Task description:
The required answer is the data below, restated word for word with images omitted.

──────────────────────────────

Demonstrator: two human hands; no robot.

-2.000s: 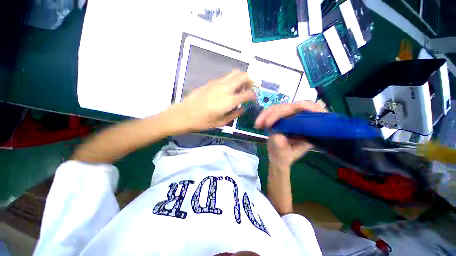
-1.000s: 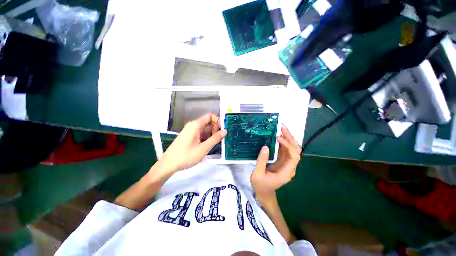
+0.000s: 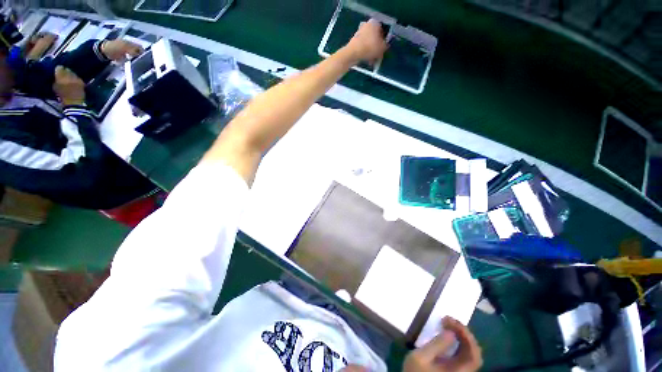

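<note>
My left hand (image 3: 369,45) is stretched far forward over the green line, its fingers closed on the middle bar of a white two-window panel frame (image 3: 327,33). The frame lies on the line; the hand partly hides it, and its right window looks dark. My right hand (image 3: 444,352) is low at the right by the bench edge, fingers loosely curled, with nothing visible in it. The brown-grey work fixture (image 3: 330,236) lies on the white sheet (image 3: 290,156) with no frame on it. A white square (image 3: 396,289) shows on its right half.
A green circuit board (image 3: 427,182) and a board stack (image 3: 533,196) lie at the right. The blue screwdriver (image 3: 526,248) hangs over the stack's near side. Screws (image 3: 361,171) lie on the sheet. Another person (image 3: 54,138) works at the left beside a white-and-black box (image 3: 170,87).
The frame has gone from in front of me to the green line, with my left hand on it. My right hand has let go of it. The view has turned and now shows more of the line.
</note>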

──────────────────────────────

Output:
Demonstrator: two human hands; no robot.

-2.000s: 
-1.000s: 
+0.000s: 

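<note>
My left hand (image 3: 369,45) is stretched far forward over the green line, its fingers closed on the middle bar of a white two-window panel frame (image 3: 327,33). The frame lies on the line; the hand partly hides it, and its right window looks dark. My right hand (image 3: 444,352) is low at the right by the bench edge, fingers loosely curled, with nothing visible in it. The brown-grey work fixture (image 3: 330,236) lies on the white sheet (image 3: 290,156) with no frame on it. A white square (image 3: 396,289) shows on its right half.
A green circuit board (image 3: 427,182) and a board stack (image 3: 533,196) lie at the right. The blue screwdriver (image 3: 526,248) hangs over the stack's near side. Screws (image 3: 361,171) lie on the sheet. Another person (image 3: 54,138) works at the left beside a white-and-black box (image 3: 170,87).
The frame has gone from in front of me to the green line, with my left hand on it. My right hand has let go of it. The view has turned and now shows more of the line.
</note>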

The answer contains nothing more.